» **ACTIVITY**:
Once the images are set aside, print the remaining lines below exactly.

» **MATERIAL FOR THIS EXERCISE**:
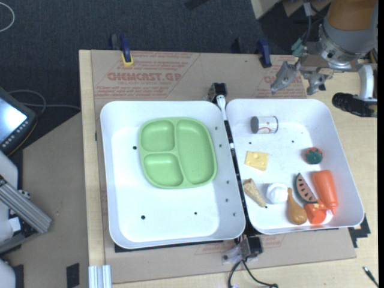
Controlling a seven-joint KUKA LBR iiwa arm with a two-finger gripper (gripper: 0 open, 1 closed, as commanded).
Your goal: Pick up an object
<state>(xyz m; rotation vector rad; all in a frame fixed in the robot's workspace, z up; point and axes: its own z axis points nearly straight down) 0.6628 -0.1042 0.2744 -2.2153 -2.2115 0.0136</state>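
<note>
1. We see the tool (pixel 298 80) hovering above the far edge of the right bin (pixel 336 131), fingers spread apart, grasping nothing
2. In the right bin lie a small can (pixel 264 124), a cheese slice (pixel 257 160), a carrot (pixel 326 188) and a watermelon wedge (pixel 305 188)
3. The green divided plate (pixel 178 152) sits in the left bin (pixel 120 179) on the desk (pixel 90 101)

Bench, bins and clutter beyond the toys

A green plate (pixel 178 152) with three compartments lies in the left bin (pixel 123 221), which touches the right bin (pixel 345 161); both rest on a brown board (pixel 174 71) held by two blue clamps (pixel 126 48), over dark carpet (pixel 90 11).
</note>
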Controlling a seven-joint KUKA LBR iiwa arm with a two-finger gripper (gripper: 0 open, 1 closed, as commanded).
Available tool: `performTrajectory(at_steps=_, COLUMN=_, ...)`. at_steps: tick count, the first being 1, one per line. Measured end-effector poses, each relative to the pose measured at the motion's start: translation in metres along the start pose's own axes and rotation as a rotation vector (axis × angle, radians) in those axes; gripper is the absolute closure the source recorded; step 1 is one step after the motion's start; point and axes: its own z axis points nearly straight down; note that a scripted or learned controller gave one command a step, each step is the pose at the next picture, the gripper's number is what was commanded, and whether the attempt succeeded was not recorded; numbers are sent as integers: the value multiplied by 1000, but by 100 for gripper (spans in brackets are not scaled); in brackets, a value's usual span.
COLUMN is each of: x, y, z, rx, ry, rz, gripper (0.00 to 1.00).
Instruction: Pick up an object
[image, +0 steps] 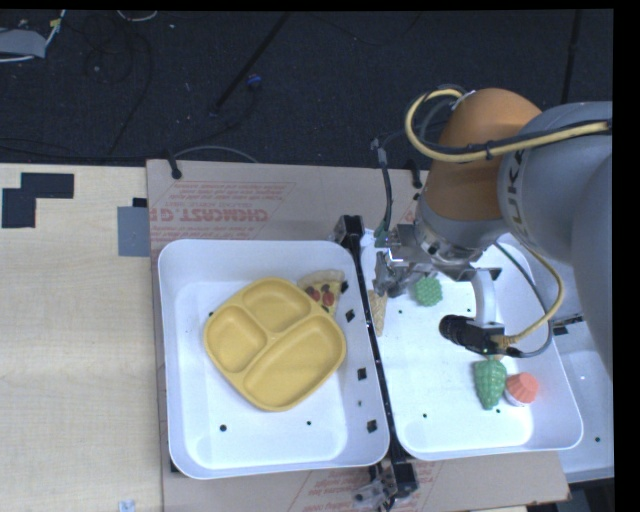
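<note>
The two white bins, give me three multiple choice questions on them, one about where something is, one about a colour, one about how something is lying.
1. Where is the yellow divided plate?
A. In the left bin
B. In the right bin
C. On the cardboard behind the bins

2. What colour is the small round object at the right bin's right side?
A. Blue
B. Orange-red
C. Black

3. How does the pizza slice toy lie against the yellow divided plate?
A. Stacked in its middle compartment
B. Far away, in the other bin
C. Right by its upper right rim, partly tucked behind it

Answers: 1 A, the plate sits in the middle of the left bin. 2 B, it shows orange-red beside a green toy. 3 C, the slice peeks out at the plate's upper right edge.
</note>
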Motion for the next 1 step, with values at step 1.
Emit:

» **SOLUTION TO THIS EXERCISE**:
Controlling a seven-joint KUKA LBR iiwa arm with a two-finger gripper (gripper: 0 open, 1 closed, as commanded).
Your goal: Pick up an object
<state>(xyz m; rotation vector rad; all in a frame fixed in the robot's workspace, z up; point and axes: its own z axis points nearly straight down) 0.6628 -0.1042 0.2744 -2.2153 -2.2115 0.0136</state>
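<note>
1. We see the tool (pixel 298 80) hovering above the far edge of the right bin (pixel 336 131), fingers spread apart, grasping nothing
2. In the right bin lie a small can (pixel 264 124), a cheese slice (pixel 257 160), a carrot (pixel 326 188) and a watermelon wedge (pixel 305 188)
3. The green divided plate (pixel 178 152) sits in the left bin (pixel 120 179) on the desk (pixel 90 101)

Bench, bins and clutter beyond the toys

A green plate (pixel 178 152) with three compartments lies in the left bin (pixel 123 221), which touches the right bin (pixel 345 161); both rest on a brown board (pixel 174 71) held by two blue clamps (pixel 126 48), over dark carpet (pixel 90 11).
</note>
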Controlling a seven-joint KUKA LBR iiwa arm with a two-finger gripper (gripper: 0 open, 1 closed, as commanded).
Available tool: `performTrajectory(at_steps=_, COLUMN=_, ...)`. at_steps: tick count, the first being 1, one per line. Measured end-effector poses, each relative to the pose measured at the motion's start: translation in metres along the start pose's own axes and rotation as a rotation vector (axis × angle, radians) in those axes; gripper is the absolute closure the source recorded; step 1 is one step after the motion's start; point and axes: its own z axis points nearly straight down; note that a scripted or learned controller gave one command a step, each step is the pose at the next picture, the gripper's number is what was commanded, and whether the attempt succeeded was not recorded; numbers are sent as integers: the value multiplied by 1000, but by 100 for gripper (spans in brackets are not scaled); in brackets, a value's usual span.
COLUMN is each of: x, y, z, rx, ry, rz, gripper (0.00 to 1.00).
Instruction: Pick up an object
[image, +0 steps] 
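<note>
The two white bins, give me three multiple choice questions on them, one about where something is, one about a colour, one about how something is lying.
1. Where is the yellow divided plate?
A. In the left bin
B. In the right bin
C. On the cardboard behind the bins

2. What colour is the small round object at the right bin's right side?
A. Blue
B. Orange-red
C. Black

3. How does the pizza slice toy lie against the yellow divided plate?
A. Stacked in its middle compartment
B. Far away, in the other bin
C. Right by its upper right rim, partly tucked behind it

Answers: 1 A, the plate sits in the middle of the left bin. 2 B, it shows orange-red beside a green toy. 3 C, the slice peeks out at the plate's upper right edge.
</note>
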Motion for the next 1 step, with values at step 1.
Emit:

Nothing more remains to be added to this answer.